_TASK DIRECTIONS_:
Your copy should match the listing word for word, apart from the pictures, which are left out.

________________

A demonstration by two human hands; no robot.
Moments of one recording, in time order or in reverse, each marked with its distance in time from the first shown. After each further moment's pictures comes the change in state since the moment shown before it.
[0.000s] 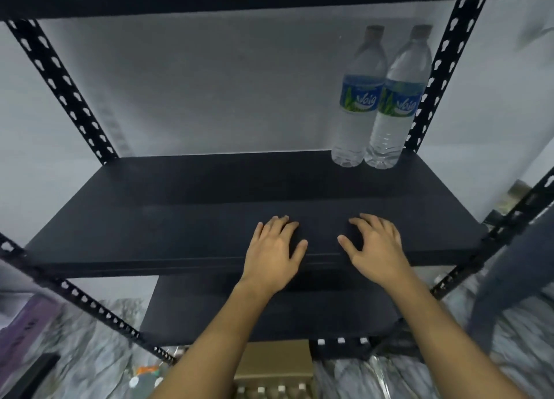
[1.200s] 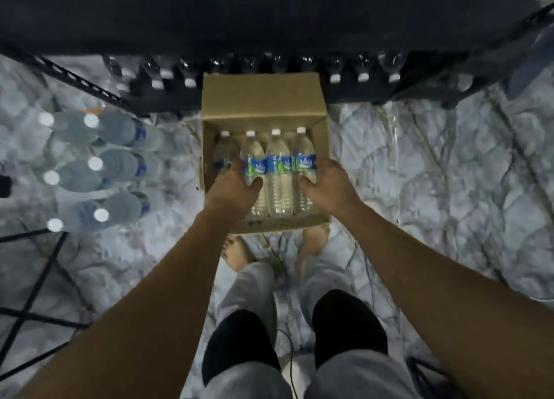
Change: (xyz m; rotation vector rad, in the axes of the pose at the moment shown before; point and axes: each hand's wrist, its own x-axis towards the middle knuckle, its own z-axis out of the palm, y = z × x) left_hand -0.320 -0.218 0.414 -0.389 -0.701 -0.729; right_hand -0.286 0.062 0.484 0.183 -0.767 0.548
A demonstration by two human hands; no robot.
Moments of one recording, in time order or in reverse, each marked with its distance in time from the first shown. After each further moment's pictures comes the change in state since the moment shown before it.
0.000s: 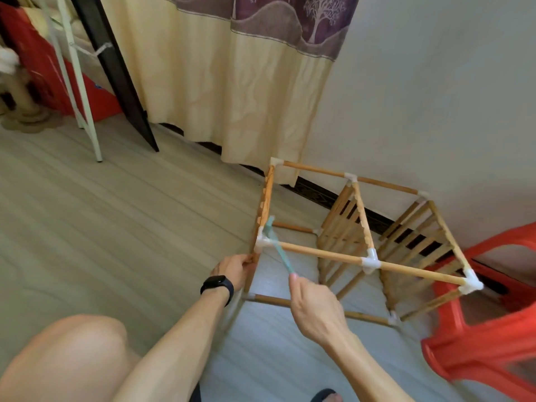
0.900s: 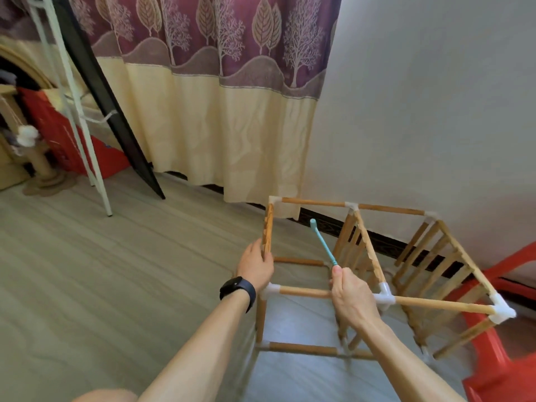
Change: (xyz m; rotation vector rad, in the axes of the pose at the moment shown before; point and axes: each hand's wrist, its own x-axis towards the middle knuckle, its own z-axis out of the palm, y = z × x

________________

_RESULT OF THIS EXERCISE_:
A demonstration by two human hands; no robot.
Moments of one recording, in time order or in reverse, each marked with its distance in time from the first shown. After each further moment's pictures comes the change in state since the moment shown before it.
[0.000s] 
[1.200s] 
Change: (xyz m; rotation vector rad, in the axes of the pose at the moment shown before; point and axes: each hand's wrist, its own x-axis towards the middle knuckle, its own z-axis out of the palm, y = z × x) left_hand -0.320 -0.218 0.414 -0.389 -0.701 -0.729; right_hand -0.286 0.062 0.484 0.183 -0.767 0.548
A demonstration by two human hands; no robot.
Moments of one recording, in time order or in reverse, each marked with its distance in time from the first shown. After each further moment's pictures comes the change in state since the moment shown before it.
0.000s: 
0.900s: 
Change: (xyz m; rotation vector rad, in the axes of the pose at the moment shown before; point and axes: each hand's wrist, its own x-axis towards the middle knuckle, its own z-axis out of the palm, y = z × x

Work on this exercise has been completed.